### WHAT IS BEING ASKED
Wherever the word "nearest" appears in a line below, that line counts; report the total number of such lines only.

Extracted records
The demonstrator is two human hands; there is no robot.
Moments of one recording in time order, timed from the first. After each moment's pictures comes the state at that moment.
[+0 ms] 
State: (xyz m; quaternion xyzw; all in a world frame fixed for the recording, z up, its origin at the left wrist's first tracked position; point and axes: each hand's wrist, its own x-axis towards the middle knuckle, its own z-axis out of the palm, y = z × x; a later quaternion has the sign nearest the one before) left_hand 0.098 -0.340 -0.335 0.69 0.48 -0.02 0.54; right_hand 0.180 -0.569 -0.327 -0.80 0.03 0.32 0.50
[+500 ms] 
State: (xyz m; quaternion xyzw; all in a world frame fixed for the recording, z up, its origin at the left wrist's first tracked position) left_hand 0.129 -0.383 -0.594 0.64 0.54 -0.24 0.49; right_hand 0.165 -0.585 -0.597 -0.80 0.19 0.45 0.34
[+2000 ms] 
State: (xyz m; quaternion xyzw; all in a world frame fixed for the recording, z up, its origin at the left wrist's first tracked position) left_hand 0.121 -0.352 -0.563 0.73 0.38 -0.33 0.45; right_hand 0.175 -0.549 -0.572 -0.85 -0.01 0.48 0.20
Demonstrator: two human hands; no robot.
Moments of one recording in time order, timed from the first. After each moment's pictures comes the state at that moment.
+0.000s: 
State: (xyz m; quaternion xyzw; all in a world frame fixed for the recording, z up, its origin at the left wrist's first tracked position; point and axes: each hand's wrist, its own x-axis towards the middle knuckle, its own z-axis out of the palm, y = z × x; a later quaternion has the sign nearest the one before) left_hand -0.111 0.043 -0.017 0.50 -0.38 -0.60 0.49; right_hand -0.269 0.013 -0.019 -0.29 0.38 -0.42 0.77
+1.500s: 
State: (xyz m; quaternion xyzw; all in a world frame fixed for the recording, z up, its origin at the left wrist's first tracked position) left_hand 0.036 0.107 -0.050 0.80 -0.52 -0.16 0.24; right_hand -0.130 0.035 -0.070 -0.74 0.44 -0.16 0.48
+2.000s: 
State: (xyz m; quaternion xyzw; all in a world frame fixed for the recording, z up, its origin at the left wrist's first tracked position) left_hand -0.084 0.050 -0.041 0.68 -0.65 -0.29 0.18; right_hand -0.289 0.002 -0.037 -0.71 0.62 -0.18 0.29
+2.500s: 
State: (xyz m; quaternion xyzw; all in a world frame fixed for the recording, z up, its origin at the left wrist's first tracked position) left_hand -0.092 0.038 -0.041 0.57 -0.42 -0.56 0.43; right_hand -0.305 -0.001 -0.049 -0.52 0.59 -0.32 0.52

### SOLVED EXERCISE
2